--- Work instructions ---
Go through the listing below. Copy each line that has the string "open".

--- Extracted entries ---

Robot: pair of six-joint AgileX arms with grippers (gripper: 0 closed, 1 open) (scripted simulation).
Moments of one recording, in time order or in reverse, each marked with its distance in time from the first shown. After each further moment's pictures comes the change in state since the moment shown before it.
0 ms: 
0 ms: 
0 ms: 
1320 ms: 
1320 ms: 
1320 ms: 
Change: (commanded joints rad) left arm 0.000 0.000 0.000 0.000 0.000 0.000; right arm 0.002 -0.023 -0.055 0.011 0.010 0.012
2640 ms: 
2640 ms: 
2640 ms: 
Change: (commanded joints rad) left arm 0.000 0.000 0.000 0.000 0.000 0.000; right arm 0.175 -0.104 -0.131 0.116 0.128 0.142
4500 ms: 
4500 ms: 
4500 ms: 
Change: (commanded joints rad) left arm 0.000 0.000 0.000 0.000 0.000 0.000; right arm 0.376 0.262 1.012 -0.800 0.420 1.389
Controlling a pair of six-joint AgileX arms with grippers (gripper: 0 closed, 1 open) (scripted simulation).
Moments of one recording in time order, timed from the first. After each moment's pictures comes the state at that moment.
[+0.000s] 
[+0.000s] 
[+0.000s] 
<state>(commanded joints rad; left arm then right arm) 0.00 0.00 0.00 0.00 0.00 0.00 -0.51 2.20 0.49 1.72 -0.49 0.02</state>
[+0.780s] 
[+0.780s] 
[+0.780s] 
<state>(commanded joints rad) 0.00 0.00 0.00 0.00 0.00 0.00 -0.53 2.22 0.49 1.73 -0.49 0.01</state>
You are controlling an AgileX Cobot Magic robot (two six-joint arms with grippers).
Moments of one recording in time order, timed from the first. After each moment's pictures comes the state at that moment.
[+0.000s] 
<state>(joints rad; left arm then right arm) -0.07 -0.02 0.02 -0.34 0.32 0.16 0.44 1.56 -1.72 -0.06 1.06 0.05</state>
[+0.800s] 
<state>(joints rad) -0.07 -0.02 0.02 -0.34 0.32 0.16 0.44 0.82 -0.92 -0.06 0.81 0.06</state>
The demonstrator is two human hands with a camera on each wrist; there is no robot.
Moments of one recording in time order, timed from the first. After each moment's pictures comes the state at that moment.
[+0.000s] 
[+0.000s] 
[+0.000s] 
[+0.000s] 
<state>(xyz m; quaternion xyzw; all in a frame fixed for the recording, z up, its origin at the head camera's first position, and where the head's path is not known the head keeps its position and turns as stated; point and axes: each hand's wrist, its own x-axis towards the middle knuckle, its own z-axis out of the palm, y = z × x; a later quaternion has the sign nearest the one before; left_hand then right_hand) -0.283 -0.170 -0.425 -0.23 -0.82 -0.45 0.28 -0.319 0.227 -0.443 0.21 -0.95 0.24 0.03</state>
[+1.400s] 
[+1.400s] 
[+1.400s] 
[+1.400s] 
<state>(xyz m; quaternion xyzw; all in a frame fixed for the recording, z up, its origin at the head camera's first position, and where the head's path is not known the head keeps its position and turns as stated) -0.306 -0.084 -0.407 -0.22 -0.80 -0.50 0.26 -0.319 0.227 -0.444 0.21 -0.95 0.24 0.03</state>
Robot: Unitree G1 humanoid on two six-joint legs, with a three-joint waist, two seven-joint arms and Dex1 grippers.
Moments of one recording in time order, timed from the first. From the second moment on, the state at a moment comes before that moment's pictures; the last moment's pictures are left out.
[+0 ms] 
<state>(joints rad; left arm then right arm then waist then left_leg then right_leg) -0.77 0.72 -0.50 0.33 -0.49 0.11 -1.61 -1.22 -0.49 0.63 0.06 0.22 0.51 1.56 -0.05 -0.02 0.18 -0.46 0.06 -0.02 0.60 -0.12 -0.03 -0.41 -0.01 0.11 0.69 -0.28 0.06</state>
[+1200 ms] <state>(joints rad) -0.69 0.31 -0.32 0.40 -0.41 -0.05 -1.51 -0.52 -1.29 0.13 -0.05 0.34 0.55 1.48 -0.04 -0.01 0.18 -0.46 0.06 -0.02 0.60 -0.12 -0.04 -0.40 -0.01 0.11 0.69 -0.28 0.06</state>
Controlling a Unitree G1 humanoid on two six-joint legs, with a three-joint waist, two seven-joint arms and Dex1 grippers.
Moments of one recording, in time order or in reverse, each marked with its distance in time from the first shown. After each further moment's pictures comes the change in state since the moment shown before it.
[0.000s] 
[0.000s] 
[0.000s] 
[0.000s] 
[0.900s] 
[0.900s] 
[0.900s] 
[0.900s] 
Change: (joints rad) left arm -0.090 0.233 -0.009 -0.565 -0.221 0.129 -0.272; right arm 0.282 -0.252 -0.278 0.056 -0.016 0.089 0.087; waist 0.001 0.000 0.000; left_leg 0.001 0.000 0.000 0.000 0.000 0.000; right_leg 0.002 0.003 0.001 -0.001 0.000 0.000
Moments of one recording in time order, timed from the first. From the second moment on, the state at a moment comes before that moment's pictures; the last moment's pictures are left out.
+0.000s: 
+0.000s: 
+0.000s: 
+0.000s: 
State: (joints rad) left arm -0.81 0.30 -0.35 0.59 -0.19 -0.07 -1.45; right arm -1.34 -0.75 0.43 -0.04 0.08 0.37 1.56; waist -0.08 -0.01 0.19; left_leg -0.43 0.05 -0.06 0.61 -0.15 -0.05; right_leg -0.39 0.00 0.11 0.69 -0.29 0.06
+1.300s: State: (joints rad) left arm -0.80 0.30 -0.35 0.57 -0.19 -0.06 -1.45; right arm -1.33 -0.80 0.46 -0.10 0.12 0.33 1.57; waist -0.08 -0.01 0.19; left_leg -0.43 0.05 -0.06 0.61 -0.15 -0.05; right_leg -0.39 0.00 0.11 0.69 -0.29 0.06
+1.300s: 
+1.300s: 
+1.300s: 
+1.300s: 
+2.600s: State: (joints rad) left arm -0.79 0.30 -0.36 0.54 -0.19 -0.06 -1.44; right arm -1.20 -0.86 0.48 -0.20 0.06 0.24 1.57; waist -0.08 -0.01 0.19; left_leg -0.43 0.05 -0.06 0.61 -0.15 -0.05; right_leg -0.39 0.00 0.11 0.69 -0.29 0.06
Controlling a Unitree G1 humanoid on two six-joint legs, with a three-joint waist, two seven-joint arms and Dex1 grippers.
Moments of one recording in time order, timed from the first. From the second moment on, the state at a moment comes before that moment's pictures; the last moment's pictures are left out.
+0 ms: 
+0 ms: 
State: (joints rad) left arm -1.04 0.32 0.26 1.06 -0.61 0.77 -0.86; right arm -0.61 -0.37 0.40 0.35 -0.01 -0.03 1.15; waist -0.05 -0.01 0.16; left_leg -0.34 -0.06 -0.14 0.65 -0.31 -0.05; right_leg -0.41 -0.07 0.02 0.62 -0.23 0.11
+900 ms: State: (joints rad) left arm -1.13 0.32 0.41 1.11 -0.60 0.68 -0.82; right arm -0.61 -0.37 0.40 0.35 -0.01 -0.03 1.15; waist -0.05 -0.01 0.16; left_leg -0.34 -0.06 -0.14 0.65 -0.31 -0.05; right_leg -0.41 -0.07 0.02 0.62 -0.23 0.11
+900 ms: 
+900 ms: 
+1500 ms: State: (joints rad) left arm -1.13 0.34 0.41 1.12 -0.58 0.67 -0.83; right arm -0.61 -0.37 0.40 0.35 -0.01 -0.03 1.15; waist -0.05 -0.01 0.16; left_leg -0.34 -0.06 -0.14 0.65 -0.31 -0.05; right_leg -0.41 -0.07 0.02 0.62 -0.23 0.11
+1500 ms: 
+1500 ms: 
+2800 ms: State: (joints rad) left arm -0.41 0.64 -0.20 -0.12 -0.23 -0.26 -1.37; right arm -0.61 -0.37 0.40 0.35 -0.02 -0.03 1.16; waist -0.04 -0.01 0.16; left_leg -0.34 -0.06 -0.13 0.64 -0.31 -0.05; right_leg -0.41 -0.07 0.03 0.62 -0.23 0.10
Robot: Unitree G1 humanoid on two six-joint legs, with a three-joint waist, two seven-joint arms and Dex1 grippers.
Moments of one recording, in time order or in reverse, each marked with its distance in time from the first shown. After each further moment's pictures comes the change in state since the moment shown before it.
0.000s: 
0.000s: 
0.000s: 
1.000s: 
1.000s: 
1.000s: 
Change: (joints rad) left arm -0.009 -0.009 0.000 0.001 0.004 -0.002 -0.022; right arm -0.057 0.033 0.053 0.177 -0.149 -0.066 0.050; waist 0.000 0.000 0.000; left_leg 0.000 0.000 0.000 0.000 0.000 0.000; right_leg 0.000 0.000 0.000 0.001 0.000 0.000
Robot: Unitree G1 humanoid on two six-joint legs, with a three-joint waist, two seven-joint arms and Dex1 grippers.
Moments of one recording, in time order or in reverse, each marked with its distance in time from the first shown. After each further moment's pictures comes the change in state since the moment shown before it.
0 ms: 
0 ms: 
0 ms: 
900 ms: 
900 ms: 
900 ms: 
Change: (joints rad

--- Expected answer ---
Robot: pair of six-joint AgileX arms with grippers (gripper: 0 closed, 1 open) (scripted simulation).
Controlling a pair of six-joint AgileX arms with grippers (gripper: 0 closed, 1 open) (scripted simulation).

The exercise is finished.